Cardiff Council is failing to address weak performance in key service areas because of ‘fragmented’ leadership, auditors have warned.
A damning report from the Wales Audit Office (WAO) today said that while Cardiff continues to deliver a balanced budget, prospects for achieving forecast savings over 2014-15 remained ‘uncertain’.
Auditors also branded methods of service delivery at the local authority ‘unsustainable’ given the expected size of future funding cuts.
Council leader Cllr Phil Bale admitted the report made for ‘a sobering read’ yet added that Cardiff was ‘under no illusion about the task facing us’.
A peer review conducted by the Welsh Local Government Association in 2013 identified a number of issues that Cardiff needed to address. However the WAO concluded the council had not made enough progress in addressing issues, adding that ‘substantial risks remain’.
Processes to ensure good governance are not being implemented, while decision making processes are ‘inefficient and lack transparency’ – according to the report.
Auditor general for Wales, Huw Vaughan Thomas, said: ‘Cardiff Council, like all local authorities across Wales, is facing significant cuts in funding.
‘The council is not doing enough to plan for these cuts in funding or to address long-standing weaknesses in its services. I hope today’s report provides the impetus to address these issues and to build on new processes and procedures which the council is starting to put in place.’

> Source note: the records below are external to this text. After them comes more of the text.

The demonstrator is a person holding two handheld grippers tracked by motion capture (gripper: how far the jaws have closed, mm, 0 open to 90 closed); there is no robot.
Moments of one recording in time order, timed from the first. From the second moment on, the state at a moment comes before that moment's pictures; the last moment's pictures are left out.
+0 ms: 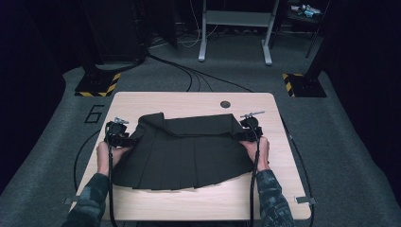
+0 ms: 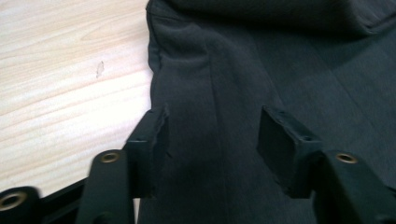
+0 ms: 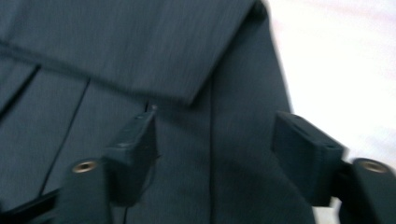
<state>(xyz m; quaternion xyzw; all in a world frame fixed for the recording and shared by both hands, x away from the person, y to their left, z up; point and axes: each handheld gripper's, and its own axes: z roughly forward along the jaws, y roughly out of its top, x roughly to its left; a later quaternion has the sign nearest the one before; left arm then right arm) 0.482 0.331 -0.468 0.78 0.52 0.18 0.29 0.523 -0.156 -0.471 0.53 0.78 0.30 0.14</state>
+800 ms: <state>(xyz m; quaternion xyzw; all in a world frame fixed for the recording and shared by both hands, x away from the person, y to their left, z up) 0.445 0.335 -0.515 0.79 0.52 0.19 0.27 0.490 -0.160 -0.517 0.51 0.80 0.27 0.17</state>
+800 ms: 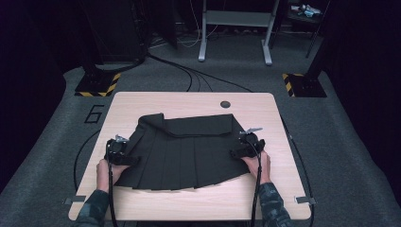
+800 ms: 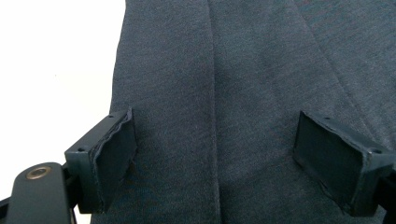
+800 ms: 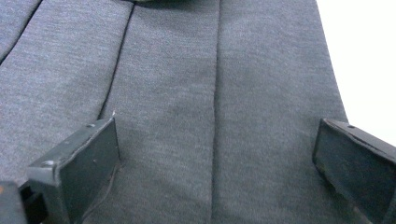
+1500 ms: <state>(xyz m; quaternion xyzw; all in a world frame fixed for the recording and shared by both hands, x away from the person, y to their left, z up) 0.417 0.334 -0.520 0.78 0.51 0.20 0.29 0.449 -0.170 -0.520 0.51 0.79 0.29 0.18</state>
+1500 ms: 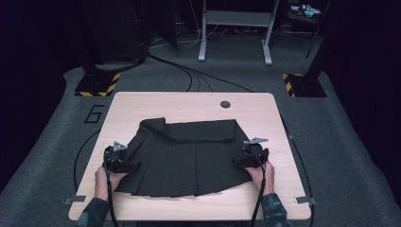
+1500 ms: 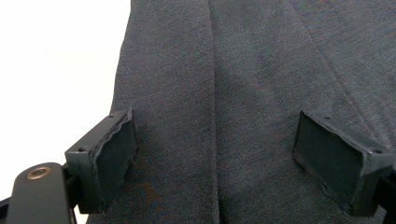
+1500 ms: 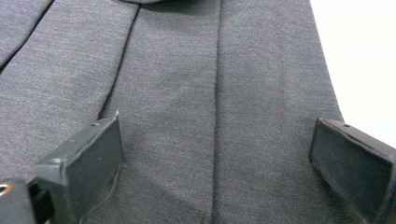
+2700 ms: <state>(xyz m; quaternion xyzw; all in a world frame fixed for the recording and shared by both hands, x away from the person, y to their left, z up) 0.426 0.309 -0.472 0.79 0.49 0.19 0.31 0.426 -0.173 -0.485 0.48 0.80 0.32 0.19</state>
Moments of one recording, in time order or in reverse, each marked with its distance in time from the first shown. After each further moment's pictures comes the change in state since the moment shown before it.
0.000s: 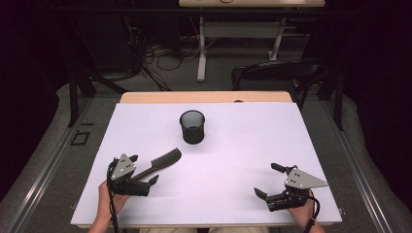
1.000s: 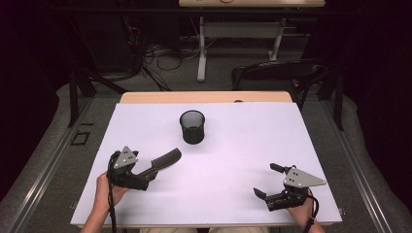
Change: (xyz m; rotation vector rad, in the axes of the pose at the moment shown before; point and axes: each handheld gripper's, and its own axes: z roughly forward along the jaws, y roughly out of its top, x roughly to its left) left arm 0.014 0.016 0.004 0.107 -0.028 0.017; right arm -0.001 -0.001 0.004 0.022 0.012 0.010
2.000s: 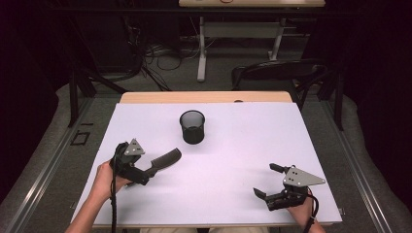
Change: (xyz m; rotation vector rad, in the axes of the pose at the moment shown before) left arm 0.011 0.028 0.011 0.240 -0.031 0.092; right arm -0.001 0.000 0.001 0.010 0.010 0.006
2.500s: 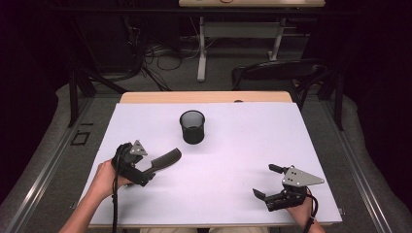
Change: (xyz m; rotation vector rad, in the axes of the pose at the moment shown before) left arm 0.004 -0.001 0.010 0.119 -0.017 0.018; right arm 0.001 -0.001 0.001 0.014 0.008 0.004
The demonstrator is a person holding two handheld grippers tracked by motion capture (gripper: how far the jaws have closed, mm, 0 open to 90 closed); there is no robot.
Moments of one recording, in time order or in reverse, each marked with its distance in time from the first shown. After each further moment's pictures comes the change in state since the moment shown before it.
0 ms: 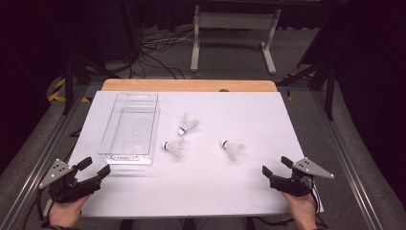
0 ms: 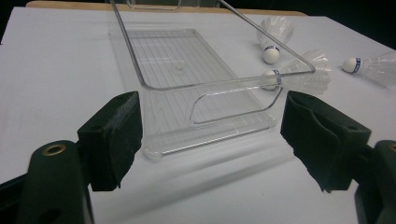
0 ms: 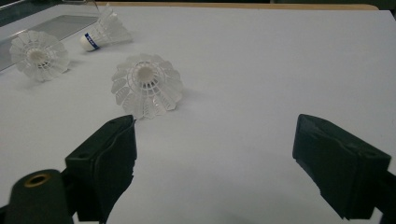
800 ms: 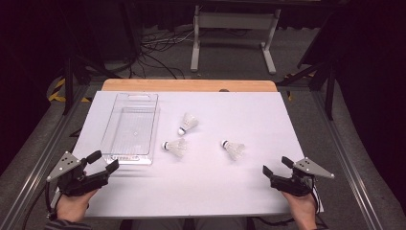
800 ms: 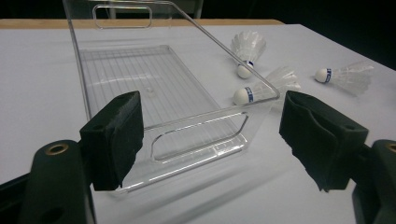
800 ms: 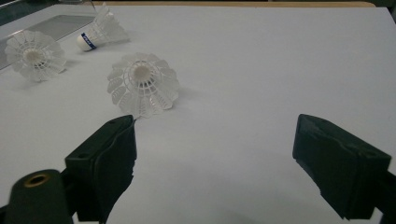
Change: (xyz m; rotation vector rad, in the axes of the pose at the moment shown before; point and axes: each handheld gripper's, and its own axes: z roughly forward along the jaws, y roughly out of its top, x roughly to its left) left arm -0.017 0.019 0.013 -0.021 -0.071 0.013; right arm -0.002 -0.001 0.000 0.003 -0.005 0.008
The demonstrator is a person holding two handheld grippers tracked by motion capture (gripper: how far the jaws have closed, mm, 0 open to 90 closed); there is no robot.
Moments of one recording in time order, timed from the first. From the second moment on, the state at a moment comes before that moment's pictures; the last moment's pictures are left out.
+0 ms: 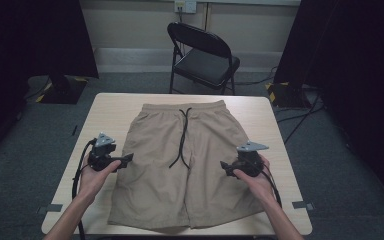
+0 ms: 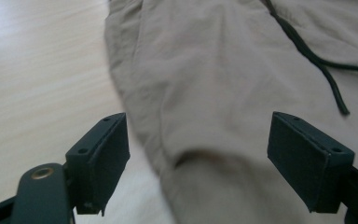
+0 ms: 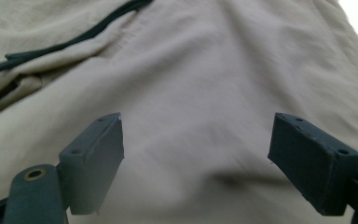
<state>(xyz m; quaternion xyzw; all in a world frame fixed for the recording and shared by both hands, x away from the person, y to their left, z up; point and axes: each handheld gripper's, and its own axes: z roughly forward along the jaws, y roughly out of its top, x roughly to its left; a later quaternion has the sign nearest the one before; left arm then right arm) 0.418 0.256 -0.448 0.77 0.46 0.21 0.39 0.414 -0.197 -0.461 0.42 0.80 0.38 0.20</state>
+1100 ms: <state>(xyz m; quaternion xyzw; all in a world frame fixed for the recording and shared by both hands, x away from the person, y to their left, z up) 0.408 0.234 -0.494 0.83 0.42 0.17 0.34 0.430 -0.196 -0.497 0.41 0.83 0.34 0.18</state>
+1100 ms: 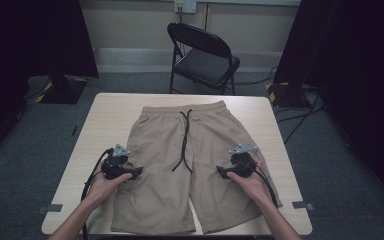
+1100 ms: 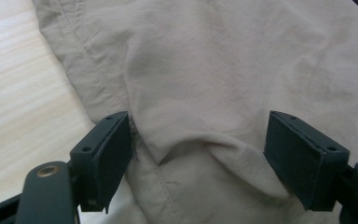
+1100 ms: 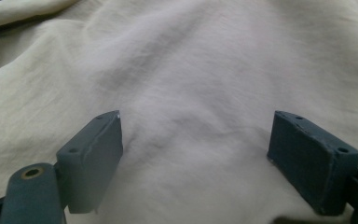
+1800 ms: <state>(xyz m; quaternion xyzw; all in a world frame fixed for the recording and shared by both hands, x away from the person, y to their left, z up) 0.403 0.246 -0.481 0.83 0.40 0.14 0.36 0.409 -0.204 -0.469 0.41 0.80 0.39 0.18</state>
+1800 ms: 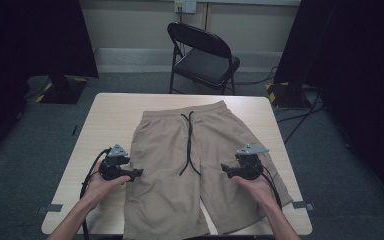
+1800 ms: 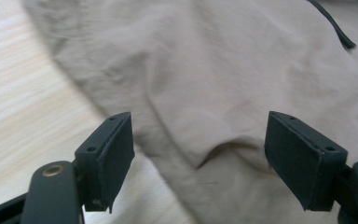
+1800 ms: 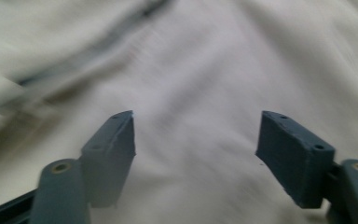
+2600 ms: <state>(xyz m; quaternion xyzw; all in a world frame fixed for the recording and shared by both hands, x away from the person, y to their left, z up) 0.416 0.248 -0.495 0.83 0.40 0.16 0.35 0.334 0.026 -0.453 0.20 0.87 0.44 0.00</state>
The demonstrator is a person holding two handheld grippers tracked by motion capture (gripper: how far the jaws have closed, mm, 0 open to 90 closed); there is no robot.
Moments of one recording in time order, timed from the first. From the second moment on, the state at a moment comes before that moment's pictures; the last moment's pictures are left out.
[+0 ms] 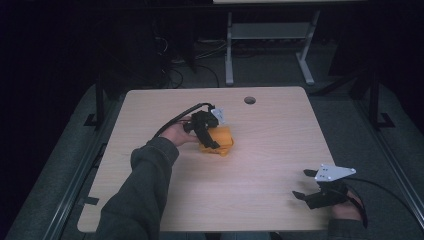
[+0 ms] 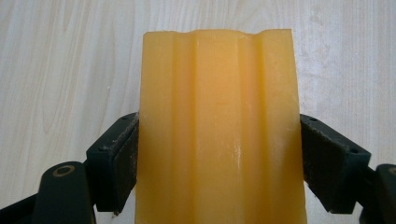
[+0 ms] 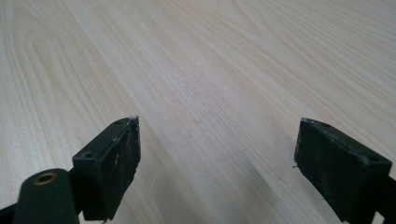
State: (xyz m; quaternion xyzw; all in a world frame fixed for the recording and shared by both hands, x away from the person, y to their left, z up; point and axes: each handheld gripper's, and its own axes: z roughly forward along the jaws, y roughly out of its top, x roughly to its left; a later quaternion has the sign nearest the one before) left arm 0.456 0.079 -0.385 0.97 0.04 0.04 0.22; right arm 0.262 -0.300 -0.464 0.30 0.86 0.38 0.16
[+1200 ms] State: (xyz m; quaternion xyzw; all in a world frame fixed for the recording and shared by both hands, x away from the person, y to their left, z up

Cllr Bale said that since his appointment in April, a programme of development at the council had been ‘driving forward a much more customer and community focused agenda’. He added that a Challenge Forum has drawn together ‘experts in local government service delivery to test, challenge and support our approach’.
Chief executive of Cardiff Council, Paul Orders, said it was ‘important’ the pace of change continued.